Sensitivity of systematic biases in South Asian summer monsoon simulations to regional climate model domain size and implications for downscaled regional process studies

04 May 2016
04 May 2016

By Karmacharya, J., Levine, R.C., Jones, R.,Moufouma-Okia, W, and New, M. • 2015

Global climate models (GCMs) have good skill in simulating climate at the global scale yet they show significant systematic errors at regional scale. For example, many GCMs exhibit significant biases in South Asian summer monsoon (SASM) simulations. Those errors not only limit application of such GCM output in driving regional climate models (RCMs) over these regions but also raise questions on the usefulness of RCMs derived from those GCMs.
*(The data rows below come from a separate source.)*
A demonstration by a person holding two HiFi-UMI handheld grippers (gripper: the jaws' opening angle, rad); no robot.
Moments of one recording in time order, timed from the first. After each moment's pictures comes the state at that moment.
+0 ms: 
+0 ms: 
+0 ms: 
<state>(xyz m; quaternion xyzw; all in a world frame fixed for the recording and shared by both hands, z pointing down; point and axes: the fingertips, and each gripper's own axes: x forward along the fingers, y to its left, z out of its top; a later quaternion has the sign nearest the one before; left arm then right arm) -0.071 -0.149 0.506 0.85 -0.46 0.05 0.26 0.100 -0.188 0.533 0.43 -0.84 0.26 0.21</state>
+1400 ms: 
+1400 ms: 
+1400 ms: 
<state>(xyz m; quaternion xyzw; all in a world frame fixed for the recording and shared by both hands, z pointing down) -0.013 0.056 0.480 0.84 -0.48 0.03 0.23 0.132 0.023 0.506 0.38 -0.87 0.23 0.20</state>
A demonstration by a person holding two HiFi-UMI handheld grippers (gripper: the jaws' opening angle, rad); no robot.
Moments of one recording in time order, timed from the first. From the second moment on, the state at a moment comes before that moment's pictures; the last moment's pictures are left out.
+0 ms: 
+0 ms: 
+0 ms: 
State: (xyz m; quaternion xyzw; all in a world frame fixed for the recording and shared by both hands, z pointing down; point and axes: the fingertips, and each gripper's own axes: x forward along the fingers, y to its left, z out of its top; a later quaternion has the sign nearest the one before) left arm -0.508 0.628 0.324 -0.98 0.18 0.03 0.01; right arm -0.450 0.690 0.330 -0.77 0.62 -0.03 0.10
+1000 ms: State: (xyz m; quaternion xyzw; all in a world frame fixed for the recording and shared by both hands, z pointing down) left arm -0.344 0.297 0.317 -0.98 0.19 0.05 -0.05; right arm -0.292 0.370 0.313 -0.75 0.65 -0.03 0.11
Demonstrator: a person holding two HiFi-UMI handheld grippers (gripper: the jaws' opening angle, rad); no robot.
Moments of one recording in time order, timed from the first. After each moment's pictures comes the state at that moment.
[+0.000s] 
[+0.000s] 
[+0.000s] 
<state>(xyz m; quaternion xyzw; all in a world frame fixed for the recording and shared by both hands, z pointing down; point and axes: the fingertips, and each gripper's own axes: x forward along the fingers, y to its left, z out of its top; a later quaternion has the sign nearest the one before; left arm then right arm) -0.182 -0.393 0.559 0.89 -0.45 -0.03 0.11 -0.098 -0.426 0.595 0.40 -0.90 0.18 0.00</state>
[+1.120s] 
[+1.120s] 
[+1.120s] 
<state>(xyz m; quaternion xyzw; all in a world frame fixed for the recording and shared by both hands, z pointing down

We focus on process studies where the RCM is driven by realistic lateral boundary conditions from atmospheric re-analysis which prevents remote systematic errors from influencing the regional simulation. In this context it is pertinent to investigate whether RCMs also suffer from similar errors when run over regions where their parent models show large systematic errors. Furthermore, the general sensitivity of the RCM simulation to domain size is informative in understanding remote drivers of systematic errors in the GCM and in choosing a suitable RCM domain that minimizes those errors. We investigate Met Office Unified Model systematic errors in SASM by comparing global and regional model simulations with targeted changes to the domain and forced with atmospheric re-analysis. We show that excluding remote drivers of systematic errors from the direct area of interest allows the application of RCMs for process studies of the SASM, despite the large errors in the parent global model. The findings in this study are also relevant to other models, many of which suffer from a similar pattern of systematic errors in global model simulations of the SASM.